MELBOURNE: India’s morning-and-a-half at the Melbourne Cricket Ground (MCG) on Friday (27 December) felt like an endless drag. Not that we haven’t seen many under Rohit Sharma’s captaincy already, but this one was a step ahead as the visitors just let the game slip away and had a terrible period with the ball. The tactics were all over the place as Australia’s lower-order was given the license to pile on the runs, and misery, on this hapless looking bunch.
Mohammed Siraj continued with his consistency of being inconsistent, Jasprit Bumrah continued to carry the burden of a billion hopes and Rohit continued to look short on confidence, and ideas.
Scorecard: India vs Australia, 4th Test
From 311/6, the hosts were allowed to finish their innings at 474 and another story of what could have been if… unfolded. The ifs have been aplenty this series and it has only gotten messier since Rohit took over the reins from Bumrah in the pink-ball Test in Adelaide. The chopping and changing have continued and the unsettled feeling in the change room is no secret. Add to that the abrupt retirement announcement of R Ashwin.
Amid all this, the captain’s lack of tactical acumen and terrible run with the bat has made matters worse for the side which enjoyed a lot of success during their last two tours Down Under. In four innings, three in the middle-order and one as an opener, Rohit has scored just 22 runs and not once has he inspired any sort of confidence. The move of returning as an opener for the Boxing Day Test was another blunder as not only did it bring in-form KL Rahul down to No. 3, it got India’s weakest batter on this tour straight in the line of fire against the new ball.
There was no doubt in anyone’s mind that it would not work. And it didn’t. Everyone except Rohit and the team management saw it coming. Something, KL Rahul as an opener, which was working was changed in another desperate attempt to fix something which has been long broken. Since the Bangladesh home series, Rohit has looked a batter woefully out of form and has managed just one fifty-plus score in his last 14 Test innings.

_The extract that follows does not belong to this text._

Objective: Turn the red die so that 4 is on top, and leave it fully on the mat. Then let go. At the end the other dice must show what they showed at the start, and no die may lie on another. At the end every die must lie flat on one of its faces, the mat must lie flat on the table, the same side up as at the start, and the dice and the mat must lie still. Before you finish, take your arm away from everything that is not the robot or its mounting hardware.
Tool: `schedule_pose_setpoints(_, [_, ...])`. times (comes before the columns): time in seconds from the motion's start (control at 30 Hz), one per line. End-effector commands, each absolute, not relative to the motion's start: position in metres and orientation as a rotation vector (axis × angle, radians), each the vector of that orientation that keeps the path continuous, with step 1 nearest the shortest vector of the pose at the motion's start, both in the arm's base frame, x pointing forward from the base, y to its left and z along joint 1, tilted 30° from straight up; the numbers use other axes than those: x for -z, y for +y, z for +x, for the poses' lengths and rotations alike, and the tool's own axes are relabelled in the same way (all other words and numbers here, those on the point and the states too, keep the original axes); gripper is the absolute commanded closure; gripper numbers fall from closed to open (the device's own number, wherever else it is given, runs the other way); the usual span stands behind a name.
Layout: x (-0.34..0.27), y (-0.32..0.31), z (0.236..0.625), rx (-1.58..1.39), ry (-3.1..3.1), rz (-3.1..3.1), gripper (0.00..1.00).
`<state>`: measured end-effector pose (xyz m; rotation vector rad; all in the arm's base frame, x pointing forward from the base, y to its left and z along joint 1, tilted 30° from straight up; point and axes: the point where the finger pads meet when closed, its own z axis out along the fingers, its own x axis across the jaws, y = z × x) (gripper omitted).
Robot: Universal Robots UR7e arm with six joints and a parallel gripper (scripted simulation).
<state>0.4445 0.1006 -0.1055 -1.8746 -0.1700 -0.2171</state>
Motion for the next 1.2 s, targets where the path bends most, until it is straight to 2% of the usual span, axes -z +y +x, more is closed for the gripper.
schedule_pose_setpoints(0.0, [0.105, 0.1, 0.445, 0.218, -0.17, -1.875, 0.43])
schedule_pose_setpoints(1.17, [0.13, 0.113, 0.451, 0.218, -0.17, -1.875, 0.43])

Struggle at home, struggle away. Struggle against the quicks, struggle versus spin. Struggle vs the red ball, struggle against the pink-ball. The struggles have continued and it has been affecting his decision making during crucial junctures of a match too. India have looked very flat in the middle and except some rare highs, mostly provided by Bumrah, the theme has been maintained right from the fixture in Adelaide.
Captaincy can become a lonely road when results aren’t going your way and it gets lonelier when the returns with the bat continue to diminish too. While most captains have maintained that batting and captaincy are two different things but both continue to have a major say on each other and are difficult to deal with in isolation. Rohit finds himself in this precarious position where both aren’t going his way.

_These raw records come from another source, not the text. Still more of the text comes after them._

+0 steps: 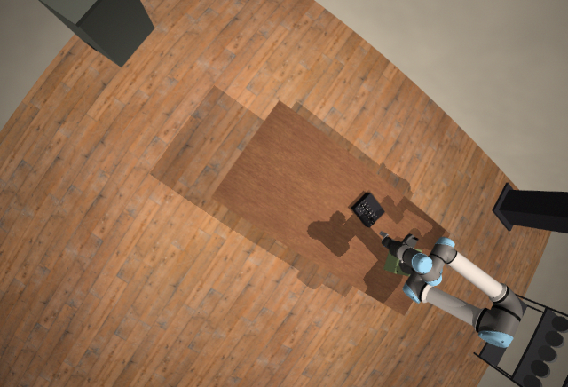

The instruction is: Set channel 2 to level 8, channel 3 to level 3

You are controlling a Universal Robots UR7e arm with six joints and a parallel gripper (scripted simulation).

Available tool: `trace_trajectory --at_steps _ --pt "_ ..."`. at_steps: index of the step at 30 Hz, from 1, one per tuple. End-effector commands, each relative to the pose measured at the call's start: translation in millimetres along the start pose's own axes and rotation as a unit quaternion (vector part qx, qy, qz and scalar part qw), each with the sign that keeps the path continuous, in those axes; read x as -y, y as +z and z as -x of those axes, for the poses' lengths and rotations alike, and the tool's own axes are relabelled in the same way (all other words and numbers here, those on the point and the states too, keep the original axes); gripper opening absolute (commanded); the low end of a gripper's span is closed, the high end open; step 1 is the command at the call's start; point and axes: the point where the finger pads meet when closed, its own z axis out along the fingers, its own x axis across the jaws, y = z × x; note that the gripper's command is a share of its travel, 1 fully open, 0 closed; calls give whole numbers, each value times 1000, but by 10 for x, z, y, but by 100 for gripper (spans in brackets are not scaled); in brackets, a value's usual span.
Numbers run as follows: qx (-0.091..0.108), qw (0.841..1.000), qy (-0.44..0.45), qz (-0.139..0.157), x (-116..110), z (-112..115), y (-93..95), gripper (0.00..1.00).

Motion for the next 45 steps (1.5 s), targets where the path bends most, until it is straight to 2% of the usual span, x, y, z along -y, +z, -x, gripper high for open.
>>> trace_trajectory --at_steps 1,9,16,25,41,43,45 --pt "-6 1000 -11 16 246 226 236 100" --pt "-12 999 -22 32 687 382 551 100" --pt "-13 999 -27 39 915 430 706 100" --pt "-13 999 -28 42 993 441 759 100" --pt "-12 999 -28 42 995 443 764 100" --pt "-9 999 -19 49 932 467 812 100" --pt "-1 998 4 68 760 525 934 100"
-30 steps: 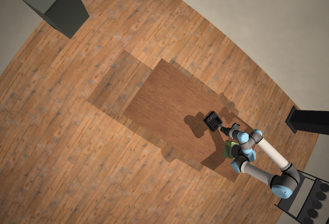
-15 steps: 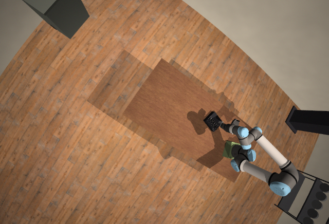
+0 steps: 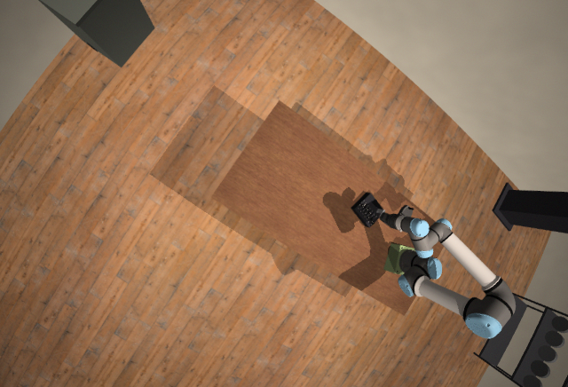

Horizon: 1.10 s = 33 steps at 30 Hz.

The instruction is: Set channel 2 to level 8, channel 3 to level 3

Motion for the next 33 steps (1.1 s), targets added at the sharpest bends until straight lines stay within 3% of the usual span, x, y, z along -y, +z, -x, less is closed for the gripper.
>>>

It feels a drag when he is leading the troops in the middle and painful when he is dismissed without a substantial contribution. He has been dismissed off some good deliveries in the series but the one which got him at the MCG on the day was nowhere close to that.
The lack of clarity was evident in the shot selection as he attempted to pull one from outside off and ended up playing a nothing shot. He would have been livid with himself after seeing replays on the giant screen while making his way back to the change room but that shot wasn’t the only occasion where he should have been livid with himself.
There is a battle in the head which Rohit needs to fight, and win, before he takes on the different challenges in the middle. If he is unable to win that mental bout, India’s sessions will continue to feel like a drag and Rohit’s laborious walks to the dressing room with not a big score against his name are unlikely to stop.